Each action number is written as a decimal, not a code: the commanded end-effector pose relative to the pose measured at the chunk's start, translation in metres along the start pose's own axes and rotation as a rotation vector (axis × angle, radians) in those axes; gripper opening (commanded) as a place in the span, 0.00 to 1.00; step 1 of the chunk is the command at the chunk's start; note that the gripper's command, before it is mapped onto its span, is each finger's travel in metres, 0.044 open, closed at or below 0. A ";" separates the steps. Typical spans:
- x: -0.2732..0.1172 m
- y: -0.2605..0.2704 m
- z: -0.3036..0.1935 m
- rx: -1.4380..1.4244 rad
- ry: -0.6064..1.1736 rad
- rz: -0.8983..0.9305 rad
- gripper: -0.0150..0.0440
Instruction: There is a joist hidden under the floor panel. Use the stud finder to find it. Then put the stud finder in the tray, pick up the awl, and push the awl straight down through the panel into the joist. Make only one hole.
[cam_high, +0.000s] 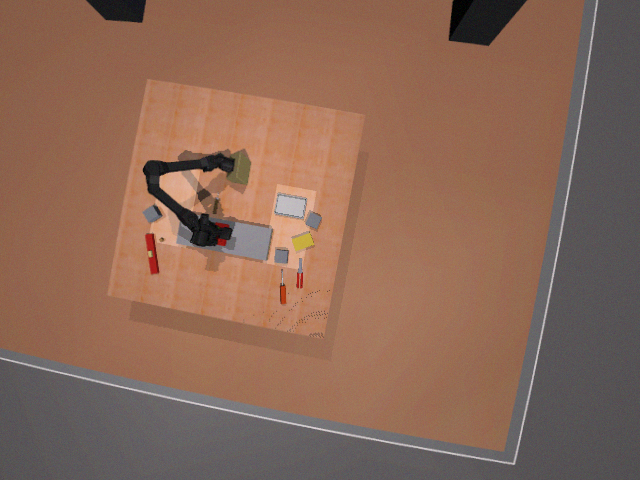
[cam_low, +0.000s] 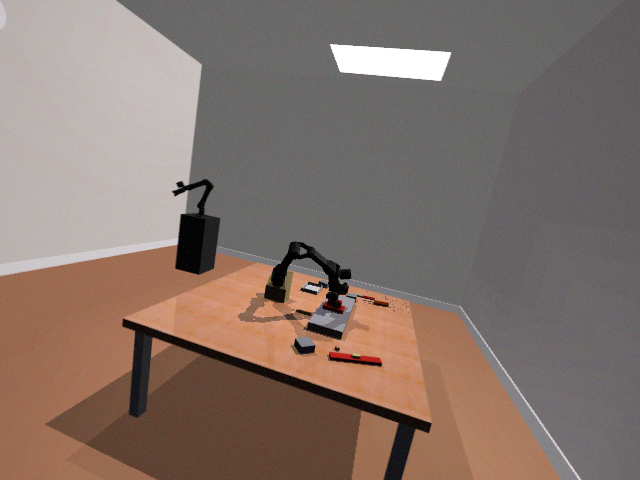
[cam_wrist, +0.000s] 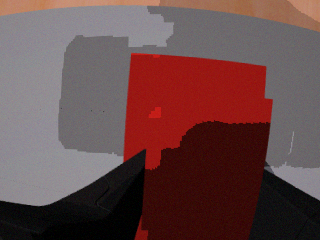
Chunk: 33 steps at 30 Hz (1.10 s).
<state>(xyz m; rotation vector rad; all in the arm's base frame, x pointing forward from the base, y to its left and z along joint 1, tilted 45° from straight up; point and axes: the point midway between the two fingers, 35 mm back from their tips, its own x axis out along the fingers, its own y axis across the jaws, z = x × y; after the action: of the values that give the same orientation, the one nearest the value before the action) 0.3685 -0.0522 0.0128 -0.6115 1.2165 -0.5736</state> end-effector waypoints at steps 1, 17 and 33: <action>0.000 -0.011 -0.001 0.001 0.001 -0.002 0.25; 0.000 -0.048 -0.001 0.000 0.001 -0.004 0.25; 0.000 -0.085 -0.001 -0.001 0.001 -0.006 0.25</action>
<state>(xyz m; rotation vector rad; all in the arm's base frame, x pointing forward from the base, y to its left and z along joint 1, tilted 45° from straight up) 0.3613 -0.1043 0.0645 -0.6182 1.2183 -0.5687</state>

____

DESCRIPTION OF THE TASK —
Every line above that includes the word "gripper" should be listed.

TASK RESULT —
Each action number is written as a decimal, not a code: the commanded end-effector pose relative to the pose measured at the chunk's start, translation in metres along the start pose's own axes and rotation as a rotation vector (axis × angle, radians) in those axes; gripper opening (commanded) as a place in the span, 0.00 to 1.00; step 1 of the chunk is the command at the chunk's start; note that the gripper's command, before it is mapped onto its span, is each finger's travel in metres, 0.044 open, closed at or below 0. A ";" separates the steps. Typical spans:
- gripper: -0.0150..0.0440

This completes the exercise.